As usual, there seem to be a few reasons. The first is user-friendliness.
This is, of course, a matter of opinion---but anecdotally, many people
seem to find deeply hierarchical domain names confusing. This may be a
self-fulfilling prophecy, since the perception that multi-part DNS names
are user-hostile means that no one uses them which means that no users
are familiar with them. Maybe, in a different world, we could have broken
out of that loop. I'm not convinced, though. In RFC 1480, Postel and
Cooper argue that a deeper hierarchy is valuable because it allows for
more entities to have their "obviously correct" names. That does make
sense to me, splitting the tree up into more branches means that there is
less name contention within each branch. But, well, I think it might be
the kind of logic that is intuitive only those who work in computing.
For the general public, I think long multi-part names quickly become
difficult to remember and difficult to type. When you consider the dollar
amounts that private companies have put into dictionary word domain names,
it's no surprise that government agencies tend to prefer one-level names
with full words and simple abbreviations.
I also think that the technology outpaced the need that RFC 1480 was
intended to address. The RFC makes it very clear that Postel and Cooper
were concerned about the growing size of the internet, and expected the
sheer number of organizations going online to make maintenance of the DNS
impractical. They correctly predicted the explosion of hosts, but not the
corresponding expansion of the DNS bureaucracy. Between the two versions
of the .us RFC, DNS operations were contracted to Network Solutions. This
began a winding path that lead to delegation of DNS zones to various
private organizations, most of which fully automated registration and
delegation and then federated it via a common provisioning protocol. The
size of, say, the .com zone really did expand beyond what DNS's designers
had originally anticipated... but it pretty much worked out okay. The
mechanics of DNS's maturation probably had a specifically negative effect
on adoption of .us, since it was often under a different operator from the
"major" domain names and not all "registrars" initially had access.

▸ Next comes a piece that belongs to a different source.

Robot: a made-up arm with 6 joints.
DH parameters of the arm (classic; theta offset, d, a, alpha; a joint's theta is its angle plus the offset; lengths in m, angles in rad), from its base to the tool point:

Besides, the federal government never seems to have been all that on board
with the concept. RFC 1480 could be viewed as a casualty of the DNS wars,
a largely unexplored path on the branch of DNS futures that involved IANA
becoming completely independent of the federal government. That didn't
happen. Instead, in 2003 .gov registration was formally opened to municipal,
state, and tribal governments. It became federal policy to encourage use of
.gov for trust reasons (DNSSEC has only furthered this), and .us began to fall by the wayside.

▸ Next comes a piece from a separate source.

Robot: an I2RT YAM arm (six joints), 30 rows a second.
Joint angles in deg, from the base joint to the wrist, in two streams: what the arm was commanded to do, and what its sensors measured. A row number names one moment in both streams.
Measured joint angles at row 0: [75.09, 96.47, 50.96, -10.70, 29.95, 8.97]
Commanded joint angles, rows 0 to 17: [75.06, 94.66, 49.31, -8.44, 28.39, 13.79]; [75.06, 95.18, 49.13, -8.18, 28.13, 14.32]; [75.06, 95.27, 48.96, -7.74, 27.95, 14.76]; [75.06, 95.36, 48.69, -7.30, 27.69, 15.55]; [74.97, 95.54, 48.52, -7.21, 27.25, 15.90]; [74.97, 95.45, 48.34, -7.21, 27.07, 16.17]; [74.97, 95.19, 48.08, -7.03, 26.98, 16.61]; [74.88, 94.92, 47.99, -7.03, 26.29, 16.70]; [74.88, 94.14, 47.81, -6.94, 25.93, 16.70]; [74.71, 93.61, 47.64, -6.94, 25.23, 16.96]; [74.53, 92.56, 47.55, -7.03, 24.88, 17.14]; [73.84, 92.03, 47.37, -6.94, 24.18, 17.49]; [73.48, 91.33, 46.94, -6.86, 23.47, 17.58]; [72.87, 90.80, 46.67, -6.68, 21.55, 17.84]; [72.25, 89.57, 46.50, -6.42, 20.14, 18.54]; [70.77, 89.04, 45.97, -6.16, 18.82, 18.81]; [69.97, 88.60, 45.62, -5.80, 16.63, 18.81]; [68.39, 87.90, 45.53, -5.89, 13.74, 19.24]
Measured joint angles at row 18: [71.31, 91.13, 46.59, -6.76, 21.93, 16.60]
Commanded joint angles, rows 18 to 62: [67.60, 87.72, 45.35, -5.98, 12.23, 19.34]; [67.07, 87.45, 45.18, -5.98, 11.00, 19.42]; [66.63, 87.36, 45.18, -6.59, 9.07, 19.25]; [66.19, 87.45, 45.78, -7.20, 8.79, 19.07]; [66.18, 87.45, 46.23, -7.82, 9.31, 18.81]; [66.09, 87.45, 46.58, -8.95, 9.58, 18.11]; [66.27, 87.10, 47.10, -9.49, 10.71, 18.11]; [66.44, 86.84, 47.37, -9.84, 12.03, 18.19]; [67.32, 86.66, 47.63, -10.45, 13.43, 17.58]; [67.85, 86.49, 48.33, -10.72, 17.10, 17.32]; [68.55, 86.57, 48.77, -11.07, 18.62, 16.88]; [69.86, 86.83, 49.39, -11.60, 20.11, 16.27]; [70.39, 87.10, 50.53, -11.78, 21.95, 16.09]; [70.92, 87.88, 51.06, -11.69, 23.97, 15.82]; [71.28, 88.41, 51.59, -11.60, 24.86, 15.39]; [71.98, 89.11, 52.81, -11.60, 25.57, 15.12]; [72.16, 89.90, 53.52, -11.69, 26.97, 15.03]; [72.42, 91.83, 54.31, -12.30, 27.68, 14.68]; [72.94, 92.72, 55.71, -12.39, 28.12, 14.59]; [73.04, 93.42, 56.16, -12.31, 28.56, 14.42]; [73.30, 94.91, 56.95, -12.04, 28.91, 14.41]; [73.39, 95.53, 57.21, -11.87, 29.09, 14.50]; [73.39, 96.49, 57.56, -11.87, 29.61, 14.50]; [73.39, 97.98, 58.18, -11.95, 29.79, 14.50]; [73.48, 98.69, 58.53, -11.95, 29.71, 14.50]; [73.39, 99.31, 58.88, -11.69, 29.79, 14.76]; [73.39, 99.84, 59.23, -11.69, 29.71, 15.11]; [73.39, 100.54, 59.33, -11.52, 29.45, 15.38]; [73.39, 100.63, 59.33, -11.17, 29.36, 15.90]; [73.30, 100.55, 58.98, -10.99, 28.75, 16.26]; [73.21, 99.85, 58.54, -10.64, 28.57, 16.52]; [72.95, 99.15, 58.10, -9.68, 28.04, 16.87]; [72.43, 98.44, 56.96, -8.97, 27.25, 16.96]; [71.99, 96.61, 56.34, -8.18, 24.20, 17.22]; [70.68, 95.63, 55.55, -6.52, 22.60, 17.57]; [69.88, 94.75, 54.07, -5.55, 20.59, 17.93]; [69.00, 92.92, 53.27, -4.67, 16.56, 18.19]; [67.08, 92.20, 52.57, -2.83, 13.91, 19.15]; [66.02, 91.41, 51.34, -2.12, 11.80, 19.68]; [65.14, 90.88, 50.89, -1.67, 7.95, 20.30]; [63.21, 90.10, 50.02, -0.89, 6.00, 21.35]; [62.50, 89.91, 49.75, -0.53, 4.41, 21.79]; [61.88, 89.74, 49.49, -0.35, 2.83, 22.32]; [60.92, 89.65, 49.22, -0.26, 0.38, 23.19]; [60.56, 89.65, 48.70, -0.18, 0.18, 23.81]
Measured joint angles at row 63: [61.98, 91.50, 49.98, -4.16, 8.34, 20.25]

That's not to say that RFC 1480 names have ever gone away. You can still
find many of them in use. state.nm.us doesn't have an A record, but governor.state.nm.us
and a bunch of other examples under it do. The internet is littered
with these locality-based names, many of them hiding out in smaller
agencies and legacy systems. Names are hard to get right, and one of the reasons is
that they're very hard to get rid of.
When things are bigger, names have to be longer. There is an
argument that with only 8-character names, and in each position allow
a-z, 0-9, and -, you get 37**8 = 3,512,479,453,921 or 3.5 trillion
possible names. It is a great argument, but how many of us want
names like "xs4gp-7q". It is like license plate numbers, sure some
people get the name they want on a vanity plate, but a lot more
people who want something specific on a vanity plate can't get it
because someone else got it first. Structure and longer names also
let more people get their "obviously right" name.

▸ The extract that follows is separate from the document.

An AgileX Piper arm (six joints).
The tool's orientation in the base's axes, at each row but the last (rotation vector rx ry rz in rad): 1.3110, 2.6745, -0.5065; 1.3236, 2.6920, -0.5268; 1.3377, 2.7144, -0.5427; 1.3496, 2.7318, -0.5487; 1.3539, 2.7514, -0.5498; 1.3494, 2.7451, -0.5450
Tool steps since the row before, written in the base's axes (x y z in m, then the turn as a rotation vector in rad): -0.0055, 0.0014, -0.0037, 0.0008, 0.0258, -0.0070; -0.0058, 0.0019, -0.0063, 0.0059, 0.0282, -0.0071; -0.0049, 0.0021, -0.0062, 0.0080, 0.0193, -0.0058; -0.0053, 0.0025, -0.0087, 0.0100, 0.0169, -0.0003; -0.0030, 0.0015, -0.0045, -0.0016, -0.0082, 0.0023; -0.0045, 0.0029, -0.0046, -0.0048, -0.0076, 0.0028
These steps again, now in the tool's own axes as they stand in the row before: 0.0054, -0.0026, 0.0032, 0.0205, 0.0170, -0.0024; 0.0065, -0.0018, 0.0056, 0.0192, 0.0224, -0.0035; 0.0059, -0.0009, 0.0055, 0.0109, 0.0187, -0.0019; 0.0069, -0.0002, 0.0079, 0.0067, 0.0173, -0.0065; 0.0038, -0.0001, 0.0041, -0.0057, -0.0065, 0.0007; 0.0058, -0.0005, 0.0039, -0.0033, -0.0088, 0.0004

You look at Reddit these days and see all these usernames that are two
random words and four random numbers, and you see that Postel and Cooper
were right. Flat namespaces create a problem, names must either be complex
or long, and people don't like it either. What I think they got wrong, at
a usability level, is that deep hierarchies still create names that are
complex and long. It's a kind of complexity that computer scientists
are more comfortable with, but that's little reassurance when you're
starting down the barrel of "bridger.pps.k12.or.us".